In the darkness and despair of the moments, hours, and even months that followed the disappearance of Steve’s cowardly carcass down that beribboned and flower-festooned aisle, I did seriously ponder the failures of my life. I did wonder if the world wouldn’t be better off without me after all. It’s been the message of my life, really. Siblings bemoaning their diminished quality of life because of my existence. Parents sighing their displeasure at the failure of my life to glorify them before their friends. Steve’s flight to freedom no clearer statement of his belief that his life would be richer without me.

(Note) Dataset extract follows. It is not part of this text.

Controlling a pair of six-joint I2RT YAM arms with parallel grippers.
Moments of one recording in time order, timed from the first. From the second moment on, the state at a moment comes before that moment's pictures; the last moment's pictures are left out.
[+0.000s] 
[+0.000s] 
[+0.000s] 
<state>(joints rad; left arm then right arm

It would have been really easy to allow all that rejection to dance itself into a ceremonial frenzy in my head, until it was so powerful that I had no choice but to shed my own blood as the only worthy sacrifice in homage to the truth of it.
But.
Three little letters.
B is for Bullshit.
U is for Utter Drivel.
T is for Total, Absolute, Downright LIE.
Even worse than the fortunes inside Chinese baked goods.
When it comes down to it, it really doesn’t matter who else does or doesn’t value my life. All that matters is that I do.
That horrendous day last year, with the priest hyperventilating with shock, my bridesmaids wailing their dismay on my behalf, my father fuming at all the money he’d wasted, my mother wringing her hands and my siblings telling each other that they’d told each other so, Steve actually did me a huge favour.
I didn’t get to say “I do” to the bloke I’d thought of as the man of my dreams for so long. Instead, I got to face things that I’d believed about myself: that I wasn’t worth anything; that I was a waste of space; that I contributed nothing to anybody’s life of any value … the list went on for quite some time.
Moment by moment, though, the mists cleared, my breathing resumed, and the sun came up. It wasn’t a single moment, it was just an unfolding – like the slow unfurling of a red carpet inviting those who choose Living to live – to take another step, to investigate more broadly, explore deeper, move further away from all that poisons.
So there was no formal “I do” to a man. So what? Instead, there was a smiling acknowledgement, a quiet agreement of “I do” to myself. I do believe that I’m a worthwhile human being. I do believe that I am worth knowing. I do believe that I contribute, both to society and the relationships in my immediate life. Most of all, I do believe that my life is worth living.
“Mandy!” my friend Imogen exclaims. “Was this yours? What do you think? Your future starts here.”
I laugh across the table at her. “Yes, but does it start now, because you read it out loud, or did it start five minutes ago when I read it to myself?”
Imogen’s boyfriend Greg laughs at the consternation that my question provokes, particularly amongst my girlfriends. He leans across the table and says to me, “Would you consider going out with my mate Jack? I reckon you and he would get along like a house on fire.”
It’s funny, but nothing could have surprised me further. “Thanks, but no thanks,” I hear myself saying to Greg. “I’m really just enjoying being me at the moment. I don’t really want to date anyone right now.”
It’s a good feeling, that. Knowing that you like who you are, and that you have every right to step along with your future in the way and at the pace that seems right to you. A very good feeling indeed.